» **Problem to work on**
Show every line of the data that contains the string "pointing".
Extracted material section start
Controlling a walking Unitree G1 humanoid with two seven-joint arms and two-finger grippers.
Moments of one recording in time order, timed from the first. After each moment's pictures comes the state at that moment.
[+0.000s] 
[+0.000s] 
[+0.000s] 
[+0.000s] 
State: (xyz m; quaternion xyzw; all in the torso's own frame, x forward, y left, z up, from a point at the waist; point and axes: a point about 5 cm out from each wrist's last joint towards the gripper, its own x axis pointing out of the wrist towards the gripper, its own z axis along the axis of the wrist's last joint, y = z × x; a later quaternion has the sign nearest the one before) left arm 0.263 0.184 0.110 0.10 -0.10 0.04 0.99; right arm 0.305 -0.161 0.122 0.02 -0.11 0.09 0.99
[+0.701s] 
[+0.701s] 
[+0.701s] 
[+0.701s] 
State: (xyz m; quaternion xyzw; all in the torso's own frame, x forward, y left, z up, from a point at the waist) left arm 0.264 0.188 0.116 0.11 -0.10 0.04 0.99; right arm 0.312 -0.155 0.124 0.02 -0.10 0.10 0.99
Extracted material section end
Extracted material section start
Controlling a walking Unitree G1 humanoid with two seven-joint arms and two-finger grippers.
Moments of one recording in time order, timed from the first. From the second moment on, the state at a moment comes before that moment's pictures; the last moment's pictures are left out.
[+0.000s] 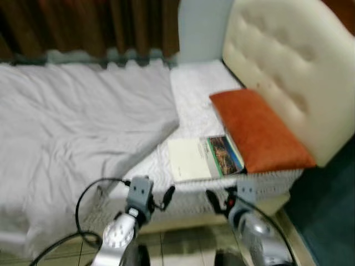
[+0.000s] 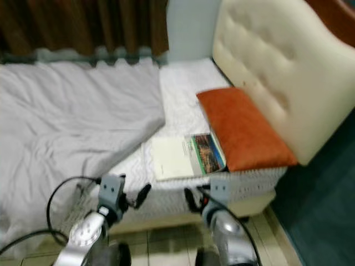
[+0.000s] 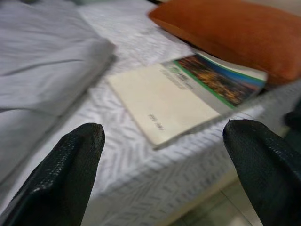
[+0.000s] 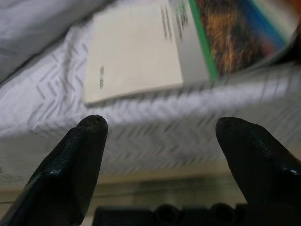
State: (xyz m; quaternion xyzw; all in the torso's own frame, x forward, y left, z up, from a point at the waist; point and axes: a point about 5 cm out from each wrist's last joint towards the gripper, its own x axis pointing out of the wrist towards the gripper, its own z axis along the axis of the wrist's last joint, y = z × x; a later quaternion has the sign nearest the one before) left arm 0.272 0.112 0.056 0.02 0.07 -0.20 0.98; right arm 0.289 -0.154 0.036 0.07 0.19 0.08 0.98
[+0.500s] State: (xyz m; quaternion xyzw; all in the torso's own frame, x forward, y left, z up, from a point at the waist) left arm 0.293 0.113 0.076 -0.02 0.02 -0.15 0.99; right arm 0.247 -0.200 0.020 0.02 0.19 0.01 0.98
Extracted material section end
» **Output below**
State: (xyz m; quaternion xyzw; all in the torso's own frame, x forward, y left, z up, from a point at the waist; point and axes: a point about 5 cm out from each wrist's last joint towards the gripper, its own x axis pointing out of the wrist towards the gripper, its own z axis along the axis of the wrist's last joint, y = z × x; a later quaternion has the sign nearest the one before) left arm 0.263 0.184 0.110 0.10 -0.10 0.04 0.99; right arm 0.305 -0.161 0.122 0.02 -0.11 0.09 0.99
State: (xyz m; quaternion xyzw; all in the torso's own frame, x forward, y left, z up, from a point at the waist; point and axes: a point about 5 cm out from each wrist's last joint towards the gripper, its own x axis pointing out of the wrist towards the gripper, its own z axis along the axis of the wrist's last joint, y = z × x; a later quaternion has the sign nearest the one before) left arm 0.272 0.112 0.056 0.02 0.07 -0.20 0.98; right arm 0.289 -0.154 0.036 0.07 0.19 0.08 0.98

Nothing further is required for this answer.